Please report every line from the material that contains the word "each".

> _DATASET SECTION_:

---*---

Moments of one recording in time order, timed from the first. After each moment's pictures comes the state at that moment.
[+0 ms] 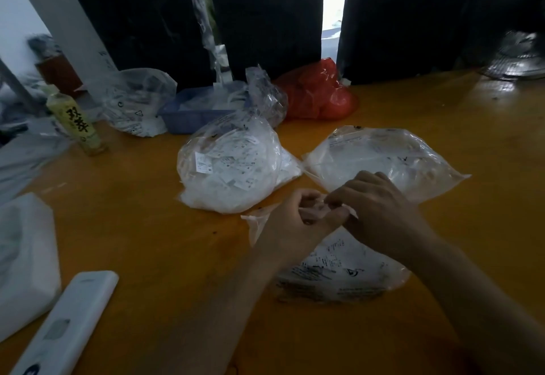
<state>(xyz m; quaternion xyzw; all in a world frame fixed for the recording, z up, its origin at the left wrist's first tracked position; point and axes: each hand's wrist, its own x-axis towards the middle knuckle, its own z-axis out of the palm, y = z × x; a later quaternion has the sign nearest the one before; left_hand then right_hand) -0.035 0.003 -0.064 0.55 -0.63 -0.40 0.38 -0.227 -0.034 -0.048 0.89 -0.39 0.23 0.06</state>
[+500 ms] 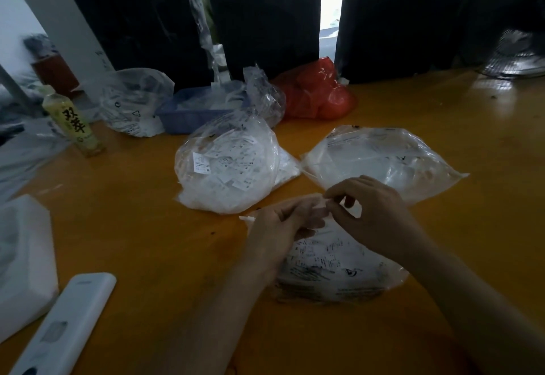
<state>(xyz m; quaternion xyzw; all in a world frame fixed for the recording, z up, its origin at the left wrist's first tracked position) -0.032 0.011 -0.063 0.49 -0.48 -0.53 0.49 -0.221 -0.032 -0.054 0.83 -0.44 0.33 -0.09</state>
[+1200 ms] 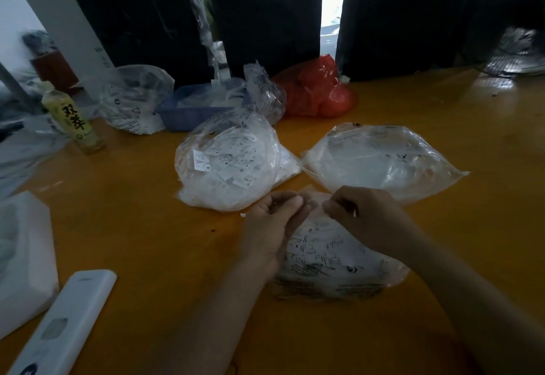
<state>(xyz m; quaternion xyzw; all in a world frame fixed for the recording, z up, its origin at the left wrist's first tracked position) -0.030 0.001 -0.073 0.40 -0.24 -0.63 0.62 -0.221 -0.036 -0.062 0.82 -0.47 0.26 -0.19</state>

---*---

> _ANSWER_:
Moments of one recording in time order, timed from the first. After each moment's pictures comes the state at that moment.
<state>(xyz m; quaternion xyzw; all in a world frame fixed for the recording, z up, its origin at the left wrist's first tracked position; point and axes: each hand's wrist, its own x-axis towards the middle knuckle, its own z-axis out of the palm, y = z × x; a later quaternion has the sign nearest the one before; left_hand then right_hand) -0.035 0.003 -0.064 0.55 -0.63 -0.40 0.38 -0.227 -0.034 -0.048 0.89 -0.39 0.23 0.06</state>

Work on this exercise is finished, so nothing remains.